# Activity
Return all the lines below exactly as written. Drop every picture.
── Listed entries ──
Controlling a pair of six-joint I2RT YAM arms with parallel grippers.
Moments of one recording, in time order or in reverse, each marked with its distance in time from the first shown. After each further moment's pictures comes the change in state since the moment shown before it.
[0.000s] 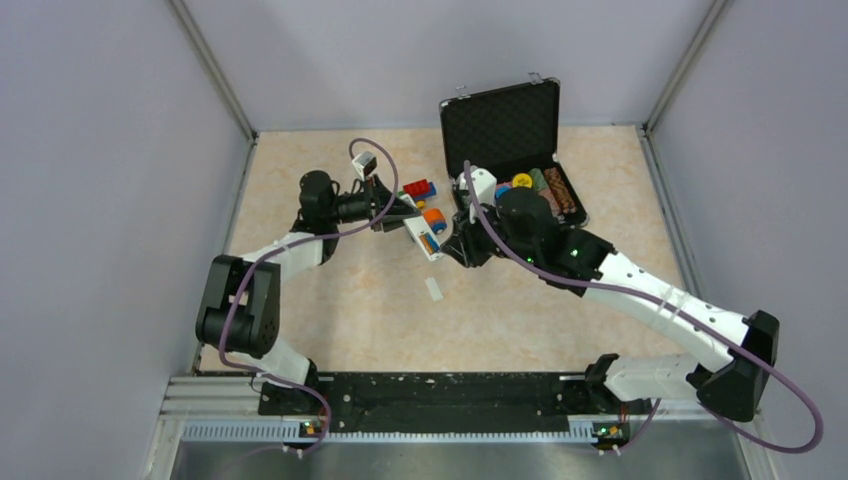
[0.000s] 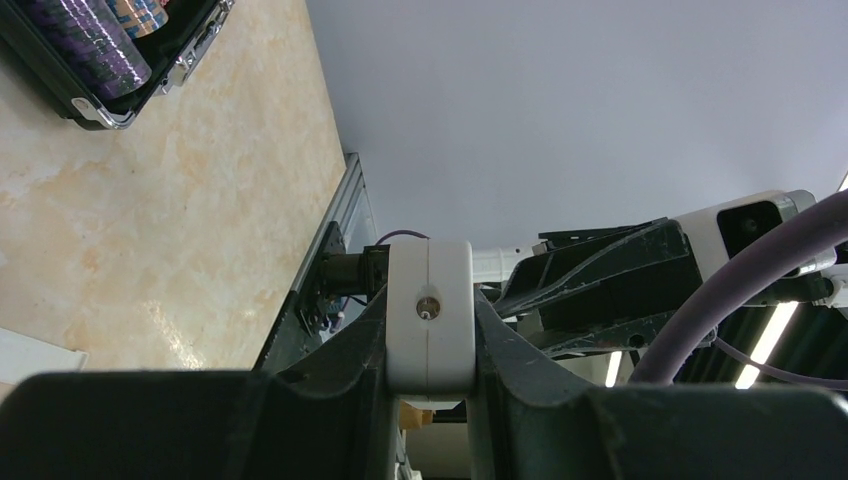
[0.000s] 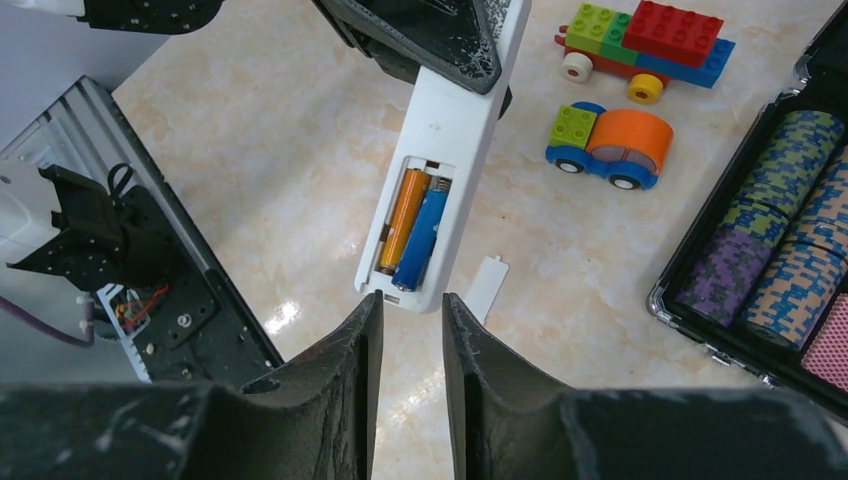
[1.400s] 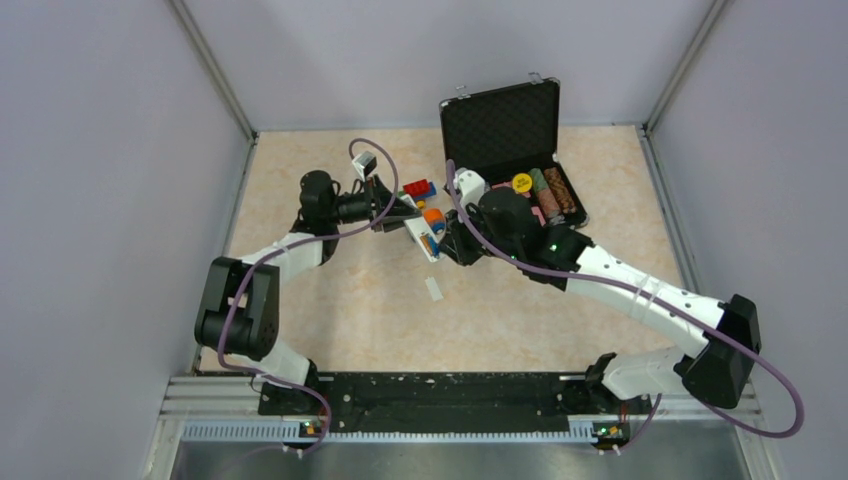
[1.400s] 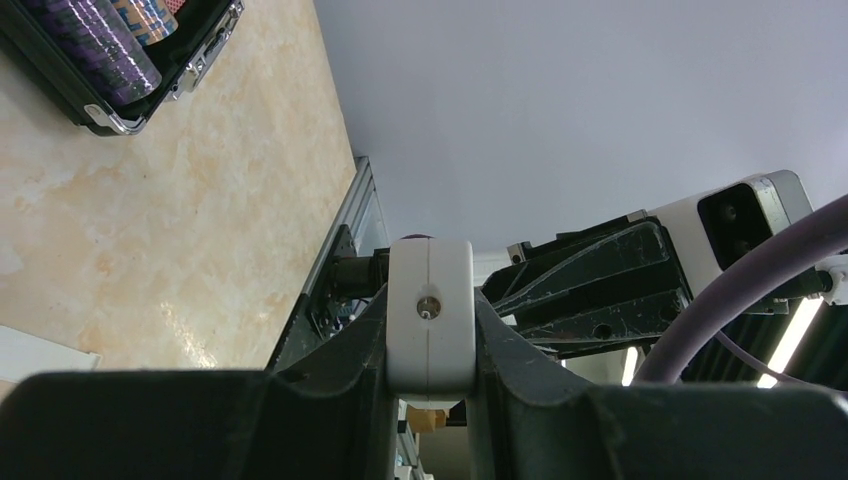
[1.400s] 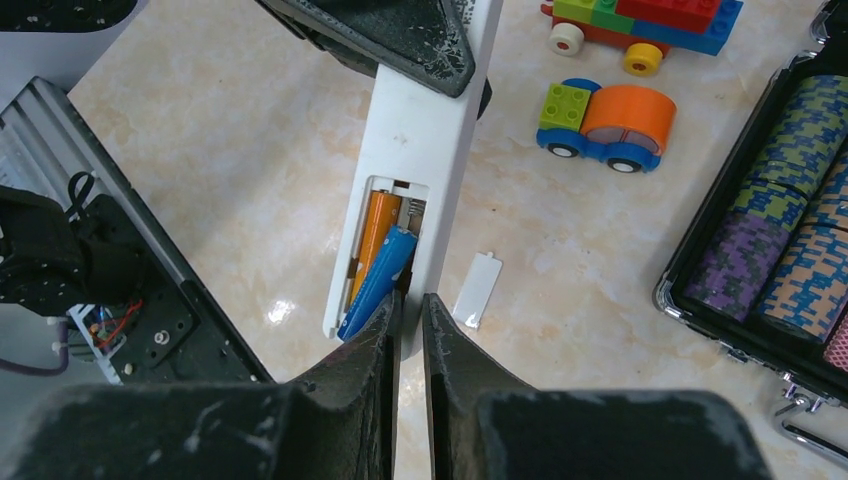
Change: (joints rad) left arm -0.009 -0.020 -0.001 -0.025 -0.011 0.033; right arm 0.000 0.096 0.000 0.031 0.030 0.024
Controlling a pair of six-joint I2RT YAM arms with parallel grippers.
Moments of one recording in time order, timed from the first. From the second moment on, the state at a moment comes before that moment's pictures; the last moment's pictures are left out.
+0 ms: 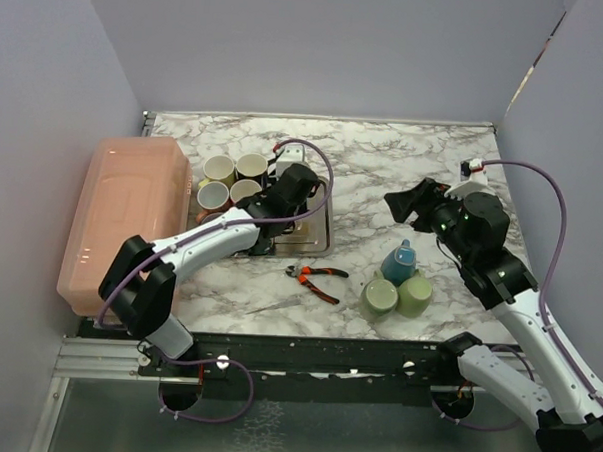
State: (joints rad) left arm -0.75 1.52 1.13 -0.22 -0.46 -0.53; right arm 0.43 0.81 0.88 -0.26 0.04 0.56
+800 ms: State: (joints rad) left arm -0.66 1.82 1.30 -0.31 -0.60 -0.60; right arm 0.44 0.87 0.88 -0.34 0.07 0.59
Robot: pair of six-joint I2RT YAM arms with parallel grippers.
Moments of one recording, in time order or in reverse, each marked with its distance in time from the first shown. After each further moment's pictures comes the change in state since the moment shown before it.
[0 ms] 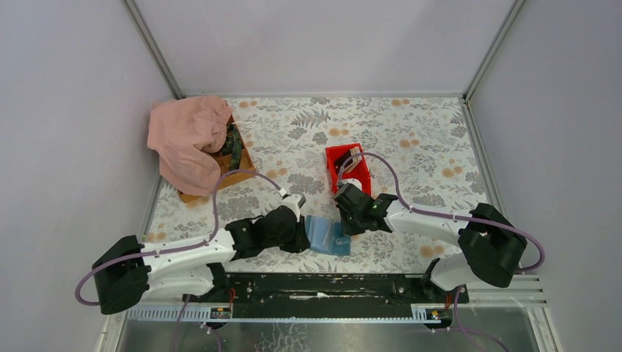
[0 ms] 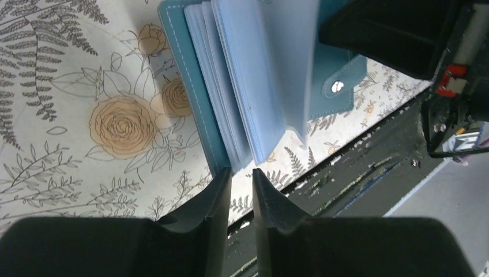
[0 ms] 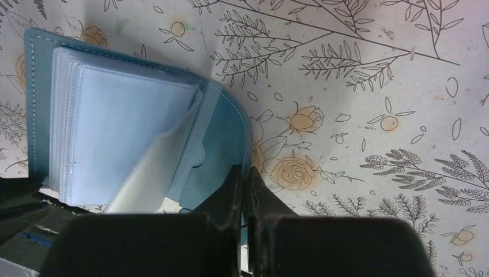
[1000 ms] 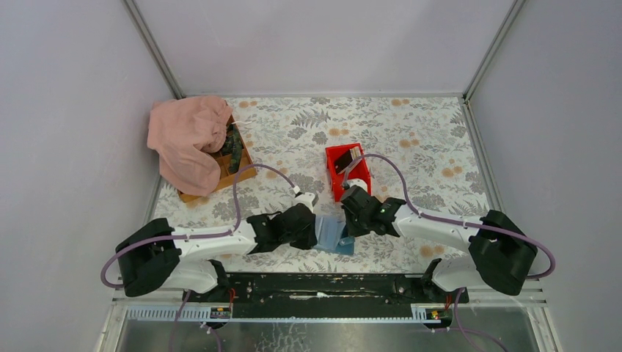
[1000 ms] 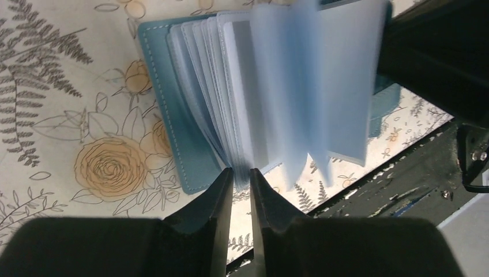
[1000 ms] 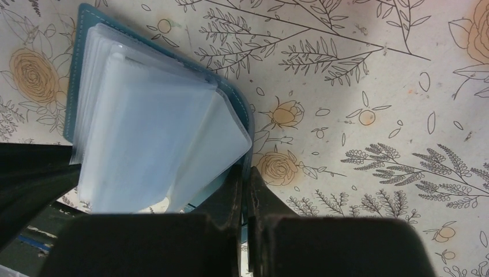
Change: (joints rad) left arm -0.029 0.262 0.098 0.068 -0.062 0.014; right arm -0.006 -0.080 -0.072 0.042 0.013 -0.020
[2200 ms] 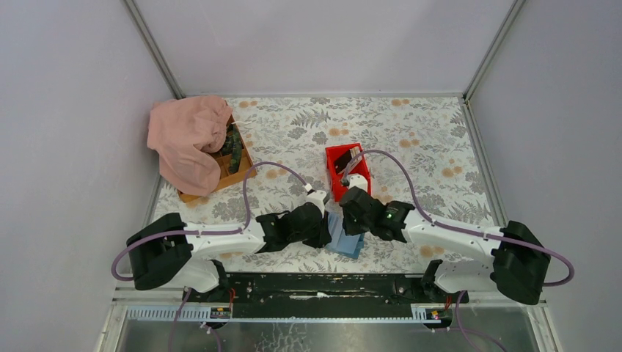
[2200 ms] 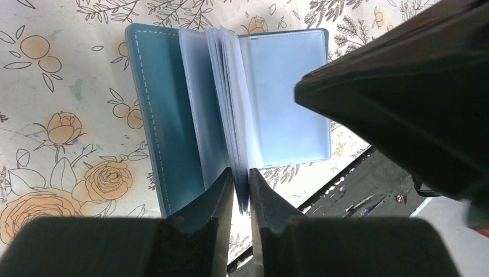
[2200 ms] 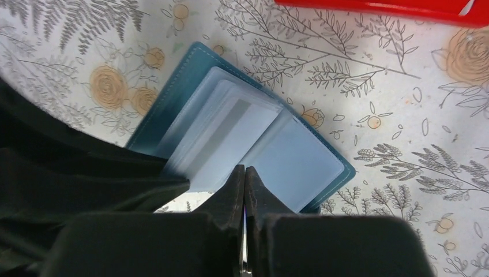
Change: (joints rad) left arm -0.037 0.083 0.055 0.151 0.027 0.009; right arm 0.080 -0.132 0.051 -0.049 0.104 0.034
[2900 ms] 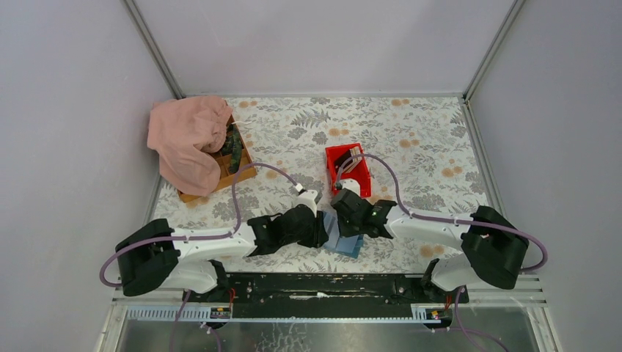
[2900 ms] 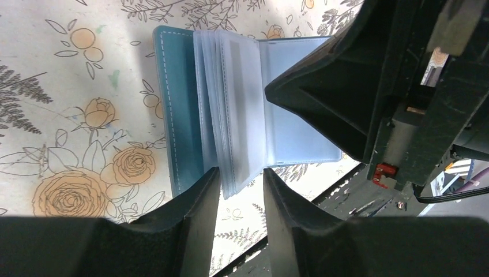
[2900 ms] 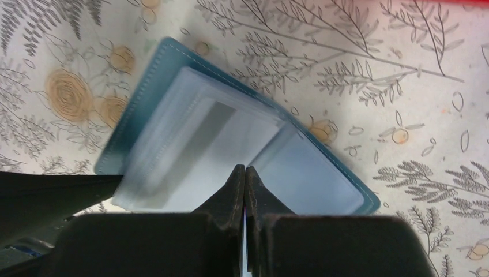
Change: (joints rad) left arm 0.000 -0.083 -0.052 -0.011 -0.054 -0.030; right arm -0.011 0.178 -0.032 0.097 -0.027 0.028
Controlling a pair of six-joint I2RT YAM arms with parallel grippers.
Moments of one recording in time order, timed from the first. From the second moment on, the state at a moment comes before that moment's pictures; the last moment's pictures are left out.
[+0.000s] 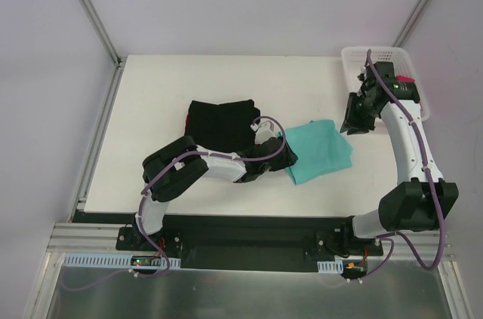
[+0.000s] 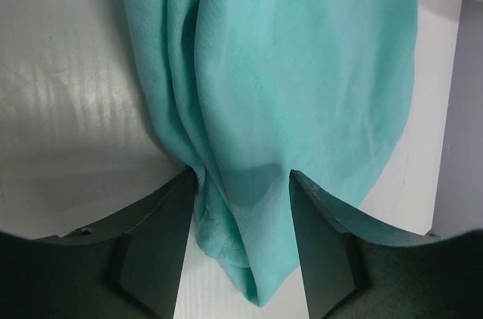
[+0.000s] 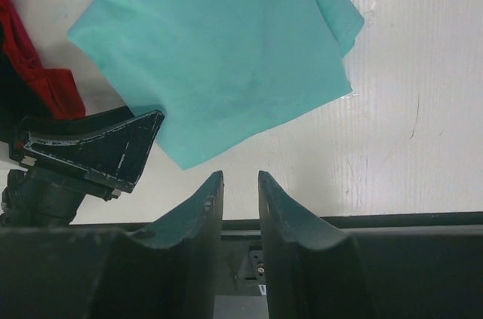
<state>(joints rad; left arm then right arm) -1.05 1.99 1.08 0.29 -0.26 -1.14 0.02 1.45 1.48 -1.21 -0.08 0.23</state>
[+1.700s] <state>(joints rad) -1.05 1.96 1.02 0.33 -0.24 -1.17 -0.39 1.71 1.18 -0.70 -0.36 0.37</state>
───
# Task response
Controlling a pair of six-joint I2RT YAM arms with parallel grippers.
Moments of one recording, in time order or in reverse, each marked with its distance in time from the first shown. After each further moment's pictures comes the change in state since the moment shown before it.
[0.000s] 
[0.000s] 
[0.000s] 
[1.400s] 
[1.400s] 
[1.400s] 
Change: (joints rad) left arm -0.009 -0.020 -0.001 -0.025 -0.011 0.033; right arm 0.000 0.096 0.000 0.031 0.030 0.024
Controlling a pair of six-joint I2RT YAM arms with parallel grippers.
Moments of one recording in time order, timed from the first. From the second moment on, the state at a moment comes before that moment's pictures; the last moment's pictures are left out.
+0 ms: 
State: (joints rad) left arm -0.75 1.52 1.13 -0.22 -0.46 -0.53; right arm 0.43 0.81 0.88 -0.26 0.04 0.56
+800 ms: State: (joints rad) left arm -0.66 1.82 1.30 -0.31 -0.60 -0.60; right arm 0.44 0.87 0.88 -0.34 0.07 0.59
Robot: pair of six-joint I2RT YAM arms with parallel grippers.
Moments of one recording, in time order or in reverse, each marked with its distance in time from the first shown. After each further moment's pictures comes the change in state since the moment shown before it.
[0 ms] 
[0 ms] 
[0 ms] 
[1000 ms] 
[1000 ms] 
[1000 ms] 
Change: (joints rad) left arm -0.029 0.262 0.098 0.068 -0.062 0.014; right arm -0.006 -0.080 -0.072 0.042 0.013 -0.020
[2200 ms] 
[2200 ms] 
[2200 ms] 
Change: (joints rad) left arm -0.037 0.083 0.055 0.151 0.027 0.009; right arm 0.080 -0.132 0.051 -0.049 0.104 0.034
[2900 ms] 
[2900 ms] 
[2900 ms] 
Change: (joints rad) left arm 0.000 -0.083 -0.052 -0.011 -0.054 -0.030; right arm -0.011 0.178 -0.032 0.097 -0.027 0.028
Controlling a pair of six-joint I2RT YAM arms with parallel grippers.
Moments of one recording in time order, timed from the first. From the second moment on, the state at a moment comes before that moment's pictures; the last moment's pictures are left out.
[+0.000s] 
[+0.000s] 
[+0.000s] 
<state>(joints rad; left arm then right arm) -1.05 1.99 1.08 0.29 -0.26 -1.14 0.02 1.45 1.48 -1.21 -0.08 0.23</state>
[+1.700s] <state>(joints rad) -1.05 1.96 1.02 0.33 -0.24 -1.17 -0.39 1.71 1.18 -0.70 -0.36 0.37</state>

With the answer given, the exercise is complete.